In the end, I didn’t simply just watch this girl throwing her life away, I got her. I don’t know what it says about me, but a little bit similar to the way her crazy psychiatrist did, I guess.
I absolutely loved the end of the book too. Ottessa gave us the perfect proof of meaningless of life and the irrelevance of what we desperately try to do in it, one way or the other, more precisely our character’s way or Reva’s.
Finally; in my opinion, this story could only happen in New York. I’m not from there, but I found myself thinking: only New York could mess someone up like this, and only a New York girl could react to it this way. Sometimes, the love-hate relationship between an author and a city makes for the best kind of novel. For me, this was as much a book about New York as about the girl lost in it.
Some Additional Notes:
I realised while writing this piece that our main character was the only one that wasn’t given a name in the book.

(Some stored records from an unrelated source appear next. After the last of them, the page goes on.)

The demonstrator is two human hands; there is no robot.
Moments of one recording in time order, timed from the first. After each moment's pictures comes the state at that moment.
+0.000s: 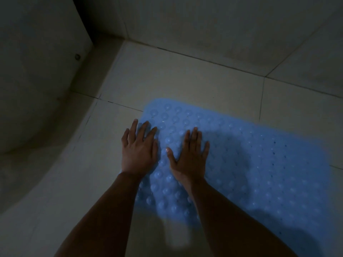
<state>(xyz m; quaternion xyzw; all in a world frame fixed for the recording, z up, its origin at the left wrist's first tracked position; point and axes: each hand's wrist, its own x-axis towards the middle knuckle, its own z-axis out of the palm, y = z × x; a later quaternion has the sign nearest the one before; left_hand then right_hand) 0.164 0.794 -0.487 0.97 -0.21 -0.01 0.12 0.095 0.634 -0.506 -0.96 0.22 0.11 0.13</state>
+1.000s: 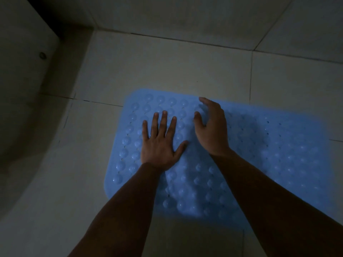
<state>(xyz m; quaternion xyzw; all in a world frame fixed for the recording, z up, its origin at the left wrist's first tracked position) 0.142 0.699 -0.514 0.95 -0.31 -0.09 0.03 0.111 0.521 -0.475 -0.88 0.23 -0.18 0.38</state>
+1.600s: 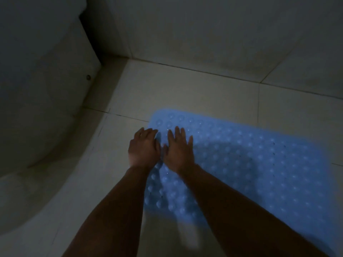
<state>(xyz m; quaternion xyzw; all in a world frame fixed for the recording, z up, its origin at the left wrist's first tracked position) 0.194 0.786 -0.449 0.97 -0.16 -0.07 0.17 0.149 0.658 -0.460 -0.96 0.14 0.15 0.20</state>
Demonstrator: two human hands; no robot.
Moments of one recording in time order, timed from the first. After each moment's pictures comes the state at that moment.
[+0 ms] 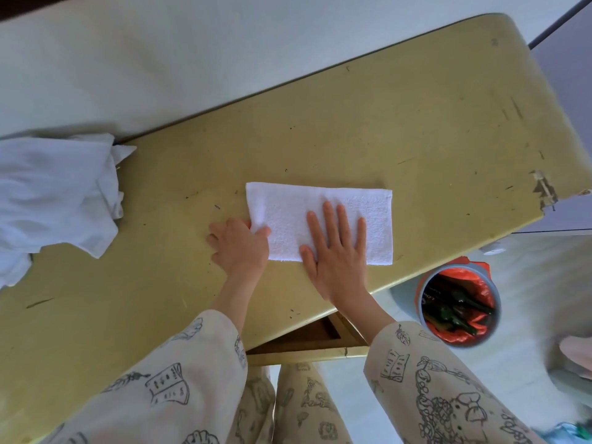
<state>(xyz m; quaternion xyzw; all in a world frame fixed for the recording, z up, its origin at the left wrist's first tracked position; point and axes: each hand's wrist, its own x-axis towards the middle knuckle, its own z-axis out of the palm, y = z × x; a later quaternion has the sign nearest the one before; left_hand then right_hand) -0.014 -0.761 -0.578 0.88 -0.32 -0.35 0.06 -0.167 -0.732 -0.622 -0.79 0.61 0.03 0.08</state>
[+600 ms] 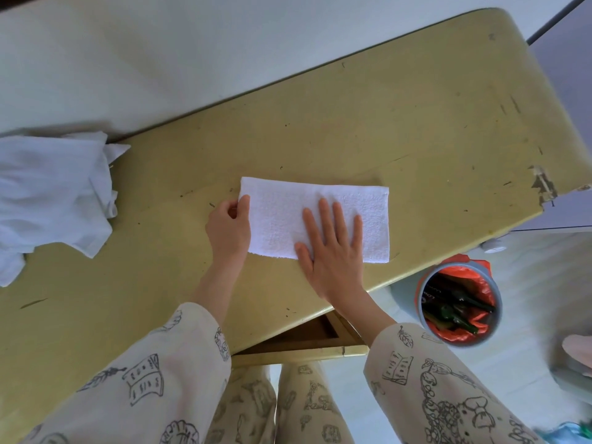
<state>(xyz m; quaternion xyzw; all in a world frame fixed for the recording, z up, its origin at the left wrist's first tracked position) -0.004 -0.773 -0.582 0.84 -0.29 -0.37 0.28 -0.167 -0.731 -0.624 -0.79 0.61 0.03 0.09</state>
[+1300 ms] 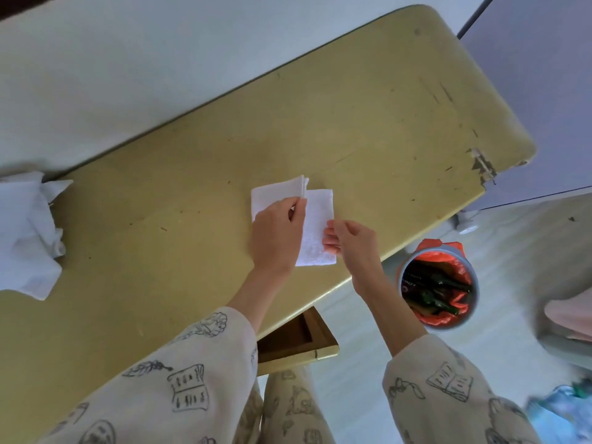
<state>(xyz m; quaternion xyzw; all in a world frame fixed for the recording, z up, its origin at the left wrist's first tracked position) -0.125 -0.786 -0.557 0.73 -0.55 -0.35 0.24 -0.238 -0.764 -0.559 -0.23 0.75 -0.30 0.54</state>
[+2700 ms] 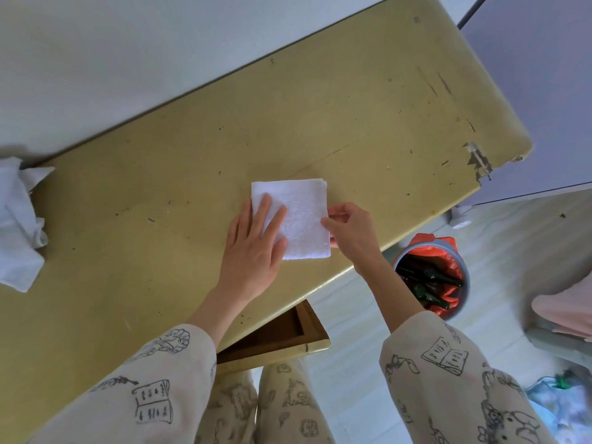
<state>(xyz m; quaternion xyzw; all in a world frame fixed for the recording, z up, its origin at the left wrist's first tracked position) -0.079 -0.745 -0.609 0.60 -0.77 -0.21 -0.01 -0.253 -0.780 -0.569 -0.33 0.77 -0.19 0.51</state>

Despite the fact that it’s actually published years ago, I found that it’s still buzzing in the US. I think there is no reason why it shouldn’t buzz as much in Europe. I decided to publish this piece in French too.
A friend told me that my favourite contemporary director Yorgos Lanthimos was adapting the book into a movie. This is so exciting that I could totally hibernate until its release.
Can’t wait to read Eileen, please share your thoughts in the comment section.